In stark, powerful terms, Rowden offers a unique and in-depth critique of development economics, the political economy dynamics of global foreign aid and health institutions, and how these seemingly abstract factors play out in the real world – from the highest levels of global institutions to African finance and health ministries to rural health outposts in the countryside of developing nations, and back again.

While the book is specifically about public health Rowden argues that the public health picture must encompass the broader picture of capitalism, neoliberalism, and neocolonialism on a global scale.

The specific issue that caught my attention was Rowden’s conversation with the host of the show, Walter Turner, about NGOs in the African context (which is applicable to what I’ve seen in the Philippines).  Rowden states that while many NGOs do great work, especially when it comes to public health and the fight against HIV/AIDS the NGOs are hopelessly caught up (how could they not) in the neoliberal complex (or, more precisely, the nexus of globalized capitalism which is merged with Western oriented foreign policy).

The West, along with the global institutions of the IMF and the World Bank, push hard for developing countries to (needlessly) open up their boarders to global capitalism and Western investment.  In turn these developing countries (such as Kenya, the Democratic Republic of the Congo, South Africa, etc.) are coerced and forced into taking on neoliberal policies such as slashing their state employees pensions, salaries, cutting education and health costs, etc.

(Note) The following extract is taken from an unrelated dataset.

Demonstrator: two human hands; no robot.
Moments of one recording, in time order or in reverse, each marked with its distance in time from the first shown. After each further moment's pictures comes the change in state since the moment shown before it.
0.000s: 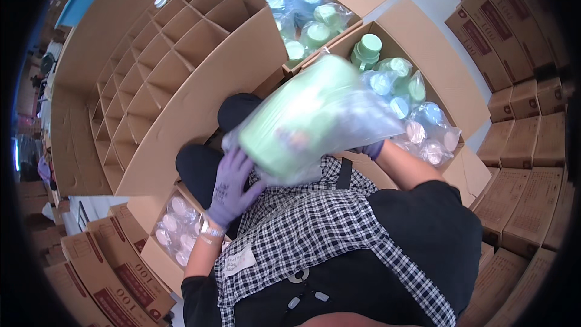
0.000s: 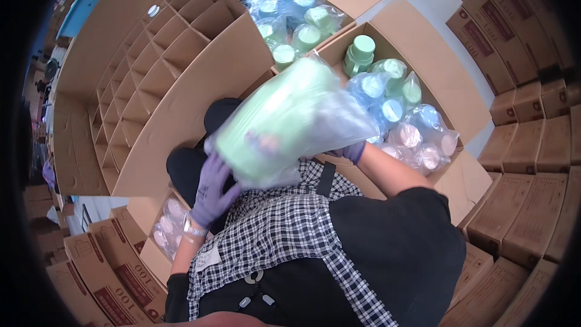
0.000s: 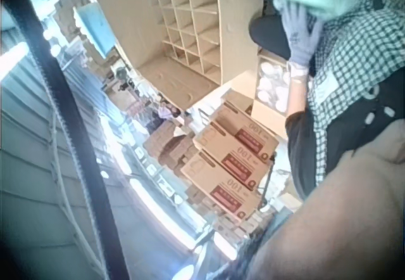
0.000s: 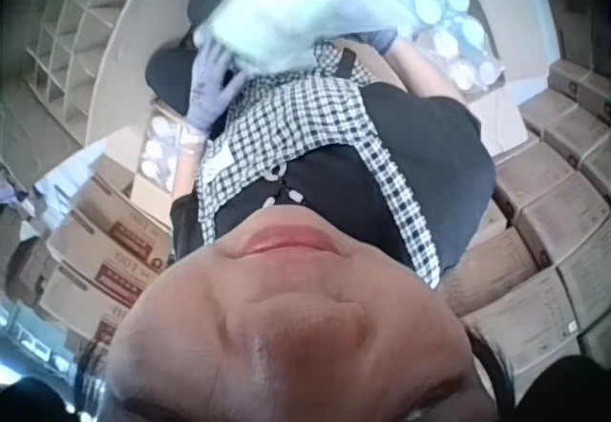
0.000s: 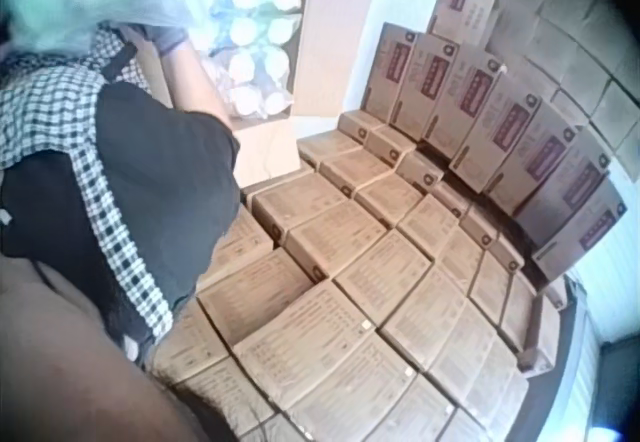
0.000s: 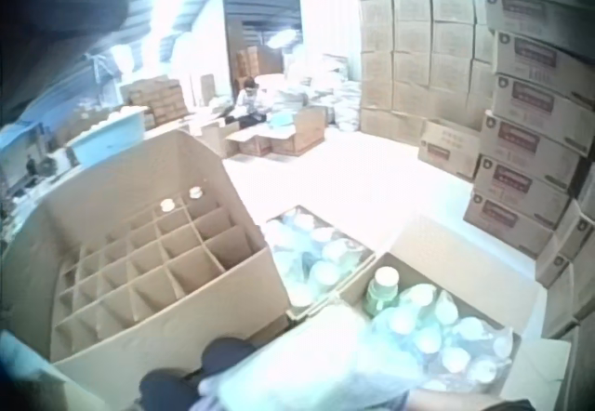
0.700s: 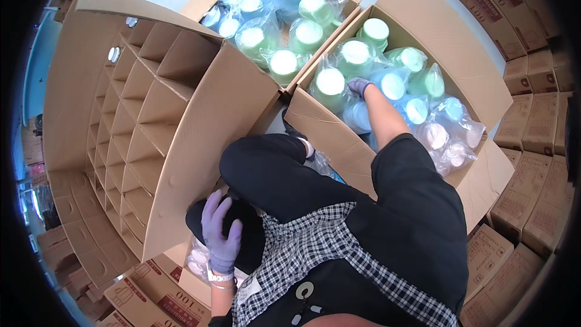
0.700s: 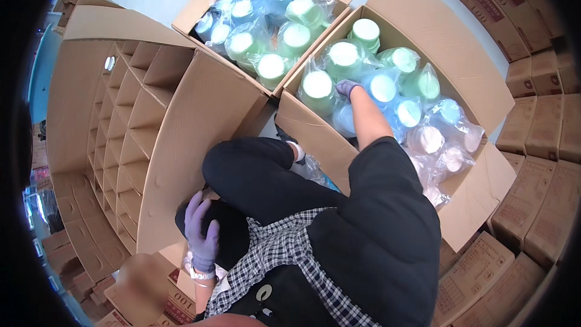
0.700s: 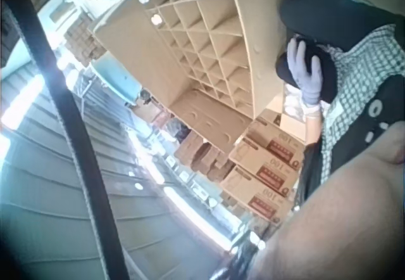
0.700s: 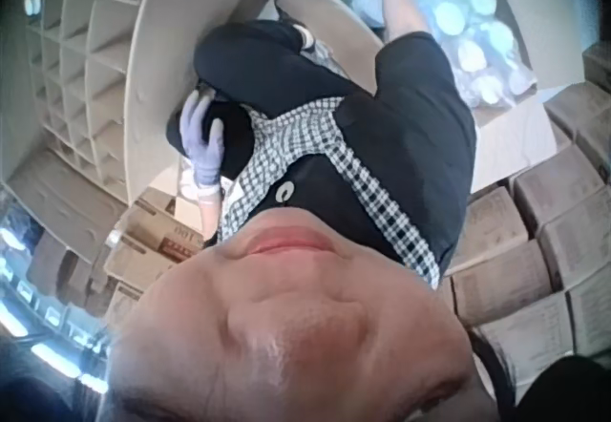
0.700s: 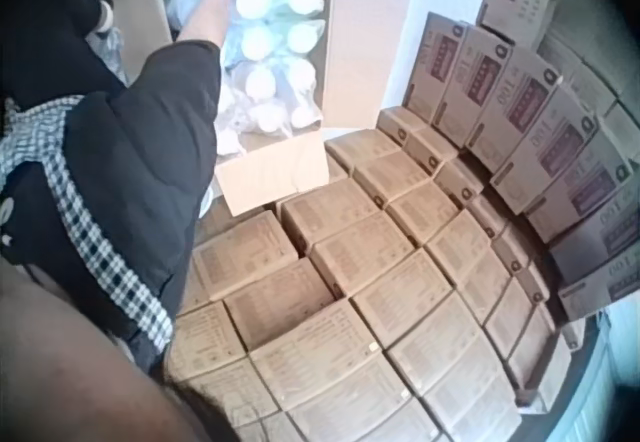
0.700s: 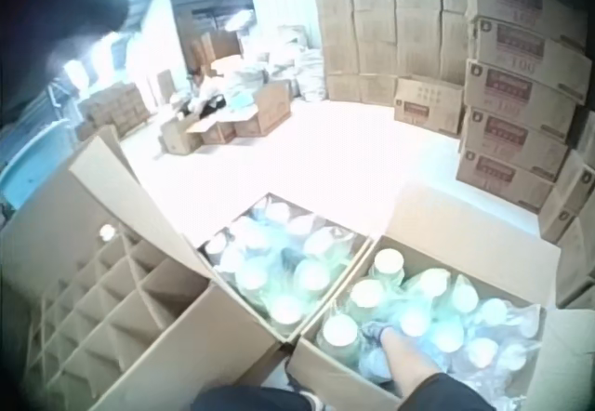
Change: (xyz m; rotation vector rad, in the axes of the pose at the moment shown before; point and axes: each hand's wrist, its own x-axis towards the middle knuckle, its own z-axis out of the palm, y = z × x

As these governments drop the ball on issues such as public health (and many other issues that they should be responsible for, such as providing fresh water, an accessible education, etc.) the (mostly) Western oriented NGOs come in and pick up the slack.  While it is a good idea to have a safety net these NGOs are serving the overall strategy of the West to fully incorporate the Third World into the global capitalist nexus.  Specifically these NGOs are the safety net in order for these countries to fully impliment their neoliberal policies.

Rowden spoke about how many of those staffing these NGOs (which are funded by pro-capitalist Western institutions such as the Ford Foundation, U.S. A.I.D., etc.) have essentially accepted the capitalist neoliberal world view: they accept globalization and its neoliberal policies as basically the only path to development.

These NGOs come in and implement (mostly) short-term oriented goals which are used to offset the damages of the neoliberal policies these governments implement.  They never question the neoliberal model in a forceful way nor do they actively try to fight against these models and try and build up the local population to actively fight against these policies (and their mostly corrupt governments) in a unified political way.  Mostly, those organizations that do have no where near the funding these Western based NGOs do but the one thing they do have is a grass-roots based movement that’s for the people and by the people and not afraid to speak truth to power (South Africa’s Abahlali baseMjondolo and the Philippines’ Bagong Alyansang Makabayan for example).  Often times, however, the NGOs try to undercut their political power (actively or passively) through their non-politicized social roles in the local society and in their (very targeted and limited) programs.